_Work request_: Reproduce exactly, and only, the lines below from the one containing "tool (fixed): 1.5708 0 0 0" through the one containing "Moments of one".

_Given data_:
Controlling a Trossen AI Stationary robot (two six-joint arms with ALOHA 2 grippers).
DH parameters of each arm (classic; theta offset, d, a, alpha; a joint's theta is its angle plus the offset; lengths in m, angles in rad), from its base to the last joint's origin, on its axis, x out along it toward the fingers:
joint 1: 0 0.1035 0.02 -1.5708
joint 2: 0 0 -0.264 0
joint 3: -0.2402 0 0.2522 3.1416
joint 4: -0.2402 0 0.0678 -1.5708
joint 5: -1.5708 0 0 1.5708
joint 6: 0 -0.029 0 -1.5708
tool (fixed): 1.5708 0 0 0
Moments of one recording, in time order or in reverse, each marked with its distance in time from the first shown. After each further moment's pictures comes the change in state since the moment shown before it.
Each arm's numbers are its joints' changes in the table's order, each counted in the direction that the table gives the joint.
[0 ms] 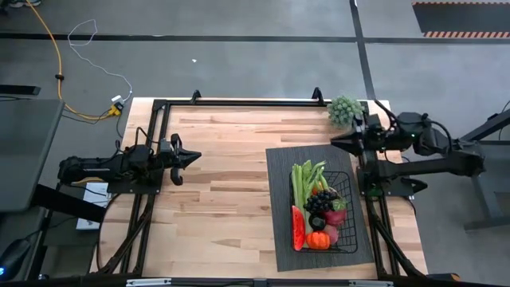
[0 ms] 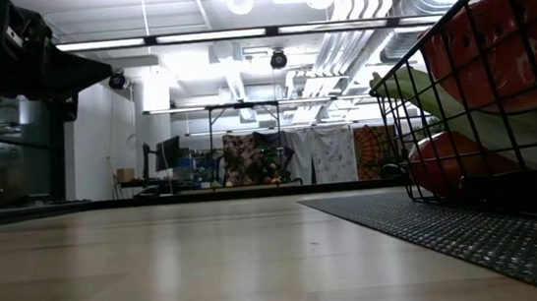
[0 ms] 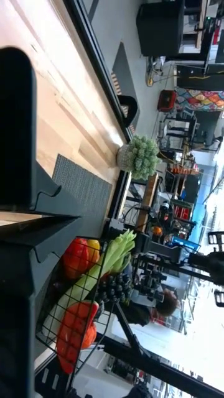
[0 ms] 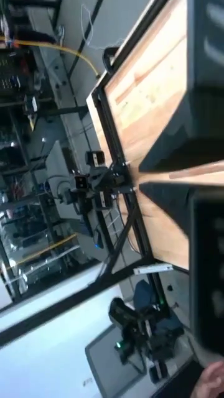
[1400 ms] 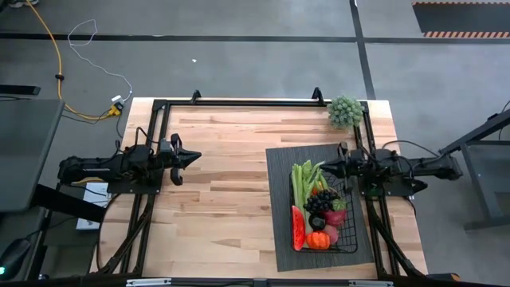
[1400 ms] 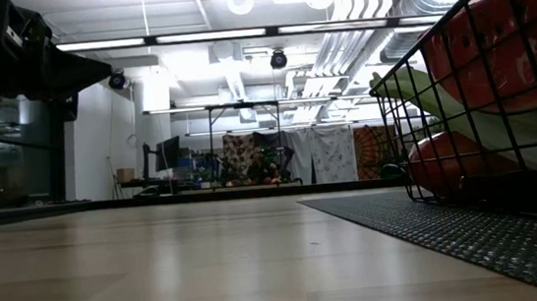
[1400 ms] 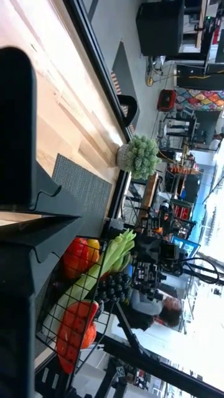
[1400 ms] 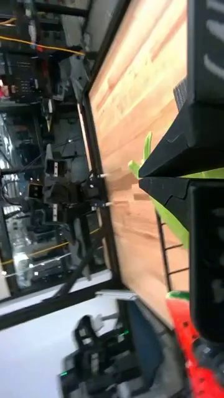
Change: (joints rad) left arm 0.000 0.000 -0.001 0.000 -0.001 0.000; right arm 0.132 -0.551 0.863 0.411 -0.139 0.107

_Your response_:
tool (fixed): 1.5708 0 0 0
Moments of one recording, in time order or in reverse, each marked with its distance in time from the first shown. After each further moment's pictures comes the change in state since the moment shown before it.

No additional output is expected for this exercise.